The most frightening–but rare–failure haunting the history of the 767 is massive computer breakdown. In 1996, the crew of a 767 operated by Martinair, an affiliate of the Dutch airline KLM, experienced a series of malfunctions that can only be described as bizarre. As the plane, a 767-300ER–the same-generation plane as EgyptAir 990–neared America on a transatlantic flight, the autopilot and the auto-throttle unexpectedly disengaged. The pilots’ flight-management systems began sending emergency messages, unbidden by the crew. Instruments gave conflicting information. On final approach to Boston, warning lights blinked on and off, as did the fasten seat belt sign in the cabin. Using a long runway, the crew managed to bring in the plane safely, despite the failure of some braking systems. When the NTSB and Boeing investigated the incident, they found that some of the computer glitches may have been caused by a loose battery connection.

Investigators were so puzzled by the crash of Flight 990 that they began sifting through the reports of the most freakish accidents.
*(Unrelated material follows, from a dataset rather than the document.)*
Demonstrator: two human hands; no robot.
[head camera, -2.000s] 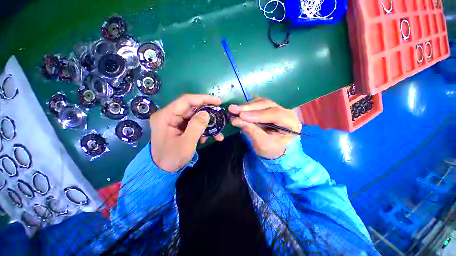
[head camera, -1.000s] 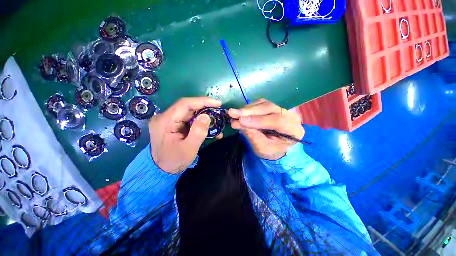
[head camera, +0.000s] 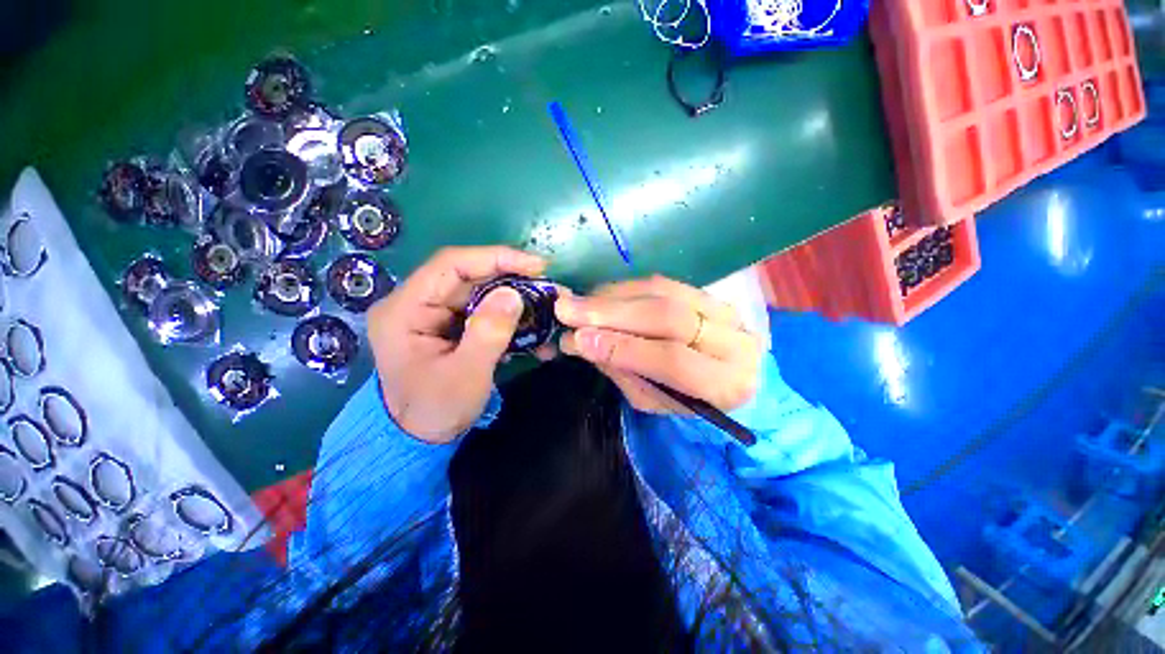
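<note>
My left hand holds a dark round unit with a silver rim, its thumb lying on the unit's face. My right hand has its thumb and forefinger tips at the unit's right edge. Black tweezers lie in my right hand, their rear end pointing down and right; their tips are hidden. Whether the right fingertips pinch a small part cannot be told. A blue stick lies on the green bench just above my hands.
Similar units lie piled at left. A white sheet bears rows of rings. A blue box of white rings stands at the top, a black ring beside it. A coral tray is at right, above a coral bin.
My right hand has turned, and the tweezers' rear end now points more downward and nearer my sleeve. The unit stays in my left hand. The view has shifted slightly.
</note>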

One that caught their attention was the wreck of a nearly new 737 operated by SilkAir, an affiliate of Singapore Airlines, in December 1997. All 104 people aboard perished when the SilkAir jet suddenly dived into a swampy river in Indonesia. At first investigators suspected a malfunction. But last August, an Indonesian government report reached a startlingly different conclusion: a possible suicide by the pilot. A former military-aviation instructor with a history of disciplinary problems, gambling and bad investments, the SilkAir pilot had taken out a large life-insurance policy approved the day before the crash. On one occasion, he had been disciplined for allegedly disconnecting his plane’s voice recorder.

There is no evidence, of course, that Flight 990 was doomed by a suicidal pilot. The black boxes, if recovered from the ocean this week, will, it is hoped, give some indication of what the pilots were saying and doing in their final moments. But it will take months for investigators to pore over EgyptAir’s maintenance and safety records and to try to recover the plane’s wreckage. The investigation will be inevitably slowed by feuding lawyers and turf wars between government bureaucrats. Tense relationships between the airline, the manufacturer, government investigators and the families of victims have bedeviled the search for answers after past crashes. The whole truth may not emerge until responsibility is litigated in a court of law. Or it may have vanished into the dark sea with the passengers and crew of Flight 990.